Teroh turned and sprinted for the command tent across the compound. Without a torch, he didn't see the two spears jammed deep into the ground with a length of chain stretched neck-high between them. He felt it, however, as the chain and the spears held, cracking his larynx and slamming him flat on his back. Choking, dazed, and helpless, Teroh stared up at the starless sky. A calm, careful tread approached him. Whoever it was carried a light source on his chest, and Teroh watched a tall, slender man with braided hair and hollow eyes lean over him.
"Hello, Major." Chainer's dagger was out, and he laid the tip of it on Teroh's jugular vein. "The Cabal is here, and everywhere. Your crusat ends now. Goodbye, Major."

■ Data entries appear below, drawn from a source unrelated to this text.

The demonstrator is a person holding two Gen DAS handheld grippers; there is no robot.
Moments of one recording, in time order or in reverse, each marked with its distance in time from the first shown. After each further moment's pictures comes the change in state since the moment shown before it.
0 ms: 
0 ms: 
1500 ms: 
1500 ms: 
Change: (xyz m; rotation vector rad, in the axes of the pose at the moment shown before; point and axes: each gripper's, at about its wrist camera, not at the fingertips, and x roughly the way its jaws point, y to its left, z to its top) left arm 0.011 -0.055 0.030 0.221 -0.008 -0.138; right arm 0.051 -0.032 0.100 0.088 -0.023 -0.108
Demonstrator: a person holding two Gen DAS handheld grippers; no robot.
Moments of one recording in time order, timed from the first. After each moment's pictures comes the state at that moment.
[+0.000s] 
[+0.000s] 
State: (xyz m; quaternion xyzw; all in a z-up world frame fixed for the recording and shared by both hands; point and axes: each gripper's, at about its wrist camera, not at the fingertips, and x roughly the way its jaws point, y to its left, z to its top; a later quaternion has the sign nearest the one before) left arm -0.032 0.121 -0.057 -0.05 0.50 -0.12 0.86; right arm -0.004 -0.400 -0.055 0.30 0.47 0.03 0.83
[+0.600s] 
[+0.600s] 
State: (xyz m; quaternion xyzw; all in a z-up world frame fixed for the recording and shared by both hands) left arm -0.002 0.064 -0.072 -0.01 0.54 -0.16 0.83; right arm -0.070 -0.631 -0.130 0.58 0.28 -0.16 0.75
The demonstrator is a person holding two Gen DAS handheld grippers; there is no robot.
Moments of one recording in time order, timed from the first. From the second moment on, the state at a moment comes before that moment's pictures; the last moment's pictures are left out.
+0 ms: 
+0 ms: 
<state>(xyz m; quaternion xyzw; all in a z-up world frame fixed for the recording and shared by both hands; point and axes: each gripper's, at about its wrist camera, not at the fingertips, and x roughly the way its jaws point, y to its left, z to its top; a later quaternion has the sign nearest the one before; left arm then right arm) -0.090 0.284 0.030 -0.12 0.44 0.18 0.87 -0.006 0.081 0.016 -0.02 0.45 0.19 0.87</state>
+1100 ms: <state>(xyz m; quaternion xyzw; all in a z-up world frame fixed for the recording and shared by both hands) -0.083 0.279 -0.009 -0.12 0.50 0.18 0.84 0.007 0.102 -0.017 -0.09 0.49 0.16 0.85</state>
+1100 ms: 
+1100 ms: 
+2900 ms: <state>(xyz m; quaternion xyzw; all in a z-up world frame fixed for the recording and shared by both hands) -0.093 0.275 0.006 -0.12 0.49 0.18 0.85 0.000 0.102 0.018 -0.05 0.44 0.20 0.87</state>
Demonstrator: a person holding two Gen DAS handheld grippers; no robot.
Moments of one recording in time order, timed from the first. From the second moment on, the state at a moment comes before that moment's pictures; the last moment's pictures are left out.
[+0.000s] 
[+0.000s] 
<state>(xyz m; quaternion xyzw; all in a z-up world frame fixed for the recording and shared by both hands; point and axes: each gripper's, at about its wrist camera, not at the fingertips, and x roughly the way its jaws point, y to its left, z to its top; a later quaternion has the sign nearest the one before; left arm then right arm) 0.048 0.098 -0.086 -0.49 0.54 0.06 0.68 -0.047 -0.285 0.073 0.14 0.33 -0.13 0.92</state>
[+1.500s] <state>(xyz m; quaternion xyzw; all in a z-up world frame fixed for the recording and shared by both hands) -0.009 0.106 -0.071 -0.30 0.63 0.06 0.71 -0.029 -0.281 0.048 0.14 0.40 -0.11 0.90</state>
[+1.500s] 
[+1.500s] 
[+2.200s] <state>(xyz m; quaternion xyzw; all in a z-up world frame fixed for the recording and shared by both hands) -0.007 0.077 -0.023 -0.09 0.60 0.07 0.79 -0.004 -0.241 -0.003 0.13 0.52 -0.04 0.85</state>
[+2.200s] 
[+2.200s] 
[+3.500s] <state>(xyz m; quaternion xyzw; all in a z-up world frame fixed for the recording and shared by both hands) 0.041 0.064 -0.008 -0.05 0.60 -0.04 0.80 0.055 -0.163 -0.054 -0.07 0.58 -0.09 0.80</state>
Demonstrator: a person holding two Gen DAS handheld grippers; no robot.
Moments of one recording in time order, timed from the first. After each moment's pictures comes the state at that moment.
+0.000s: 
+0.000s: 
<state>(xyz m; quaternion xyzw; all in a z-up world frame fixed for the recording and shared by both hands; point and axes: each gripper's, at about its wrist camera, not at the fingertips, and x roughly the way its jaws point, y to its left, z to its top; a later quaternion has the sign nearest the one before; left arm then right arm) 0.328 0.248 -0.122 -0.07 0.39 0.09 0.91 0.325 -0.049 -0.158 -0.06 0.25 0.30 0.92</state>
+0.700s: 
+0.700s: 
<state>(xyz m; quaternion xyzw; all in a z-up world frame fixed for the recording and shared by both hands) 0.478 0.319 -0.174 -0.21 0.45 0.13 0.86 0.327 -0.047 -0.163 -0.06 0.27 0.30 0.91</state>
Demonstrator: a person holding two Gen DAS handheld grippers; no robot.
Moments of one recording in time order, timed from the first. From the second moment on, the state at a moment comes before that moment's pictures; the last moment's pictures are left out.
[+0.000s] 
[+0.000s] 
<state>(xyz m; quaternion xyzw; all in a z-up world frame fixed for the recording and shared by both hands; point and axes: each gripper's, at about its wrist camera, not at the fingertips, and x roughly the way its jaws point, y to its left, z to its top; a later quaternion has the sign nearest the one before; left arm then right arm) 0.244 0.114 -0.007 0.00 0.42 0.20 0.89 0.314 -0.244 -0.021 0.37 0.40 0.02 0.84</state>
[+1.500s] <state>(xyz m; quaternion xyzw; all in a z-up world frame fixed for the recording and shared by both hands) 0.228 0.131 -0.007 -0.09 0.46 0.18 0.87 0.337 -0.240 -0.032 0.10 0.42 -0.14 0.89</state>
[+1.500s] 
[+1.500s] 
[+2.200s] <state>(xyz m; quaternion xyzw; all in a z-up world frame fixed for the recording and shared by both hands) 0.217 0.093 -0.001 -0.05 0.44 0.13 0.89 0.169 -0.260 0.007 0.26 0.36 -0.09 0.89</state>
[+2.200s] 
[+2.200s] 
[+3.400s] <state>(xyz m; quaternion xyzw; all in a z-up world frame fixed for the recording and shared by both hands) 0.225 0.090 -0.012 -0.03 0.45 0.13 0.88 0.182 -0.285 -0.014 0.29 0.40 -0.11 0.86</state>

When he was done, Chainer wiped his dagger on the long grass and stayed on the eastern road until the commotion in the sanctuary, the command tent, and the barracks died down. Under his direction, the bugs focused their attack on the soldiers and stayed away from the ranch and stables. He knew the insects would continue to gorge until they had consumed everything in their immediate area, growing larger all the while. Then, they would turn on each other.